Da­zu kommt die weltweit einzig­artige Hohlflammentechnologie von Dreizler für multiple ­gasförmige, flüssige oder biogene Brennstoffe (zum Patent angemeldet) sowie die interne Abgasrezirkulation «ARZsuper» für niedrige NOx-Werte. Die Leistungsmo­dulation des Brenners erfolgt über die Drehzahlregelung «frequency» mit bis zu 80% Stromverbrauchseinsparung. Die optimale Verbrennung wird kontinuierlich über die O2-Regelung sichergestellt. Die Brennersteuerung ist in die fehler­sichere SPS von Debag-Hediger, Bern, «Fail-Save» eingebunden, die alle Anforderungen an die Funktionen einer modernen Dampferzeugung übernimmt – Kesselsicherheiten für den Betrieb ohne manuellen Eingriff (BOME), Niveausteuerung, Leistungsregelung usw., alles was direkt mit dem Dampferzeuger zusammenhängt. Ein offenes Protokoll für Erweiterungen hat bereits einen Zusatzauftrag bei Ricola generiert.

Flossen kühlen

Der Astebo-Dampfkessel von Bachmann-ppe überzeugte Bhend hinsichtlich konstruktivem Aufbau und der grossen Flexibiltät bezüglich der Kundenwünsche. Dampfraum und Rauchgase sind durch die gekühlte Flossenrohrwand zu 100% getrennt. So entfällt eine reparaturanfällige Ausmauerung (Schamottestöpsel). Die wassergekühlte Flammenumkehrung macht die Konstruktion wärmetechnisch spannungsarm.

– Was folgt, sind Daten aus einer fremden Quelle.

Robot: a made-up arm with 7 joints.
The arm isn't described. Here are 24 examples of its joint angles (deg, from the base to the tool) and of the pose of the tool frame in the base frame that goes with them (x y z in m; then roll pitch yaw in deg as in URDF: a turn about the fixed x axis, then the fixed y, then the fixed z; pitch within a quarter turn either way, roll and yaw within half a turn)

Der Kessel wird ergänzt durch einen rostfreien Abgas-Kondensations-Rekuperator, der die restliche Abgaswärme für die Warmwassererzeugung des Betriebes nutzt. Ein Bypass gestattet die direkte Leitung der Abgase ins Kamin, wenn kein Warmwasser benötigt wird. Die Installation der Anlage erfolgte im September des letzten Jahres bei laufender Produktion. Deshalb besorgte Bachmann PPE für die Zeit des Unterbruchs ein mobiles ­Provisorium mit einem 6 t-Dampfkessel. «Verrückt,» sagt Bhend: «Genau in diesem Monat hatte Ricola einen Output wie noch nie – ein Rekord!» Dank des Provisoriums konnte auch dies bewältigt werden. Seither funktioniert die neue Dreizler/Astebo-Anlage einwandfrei.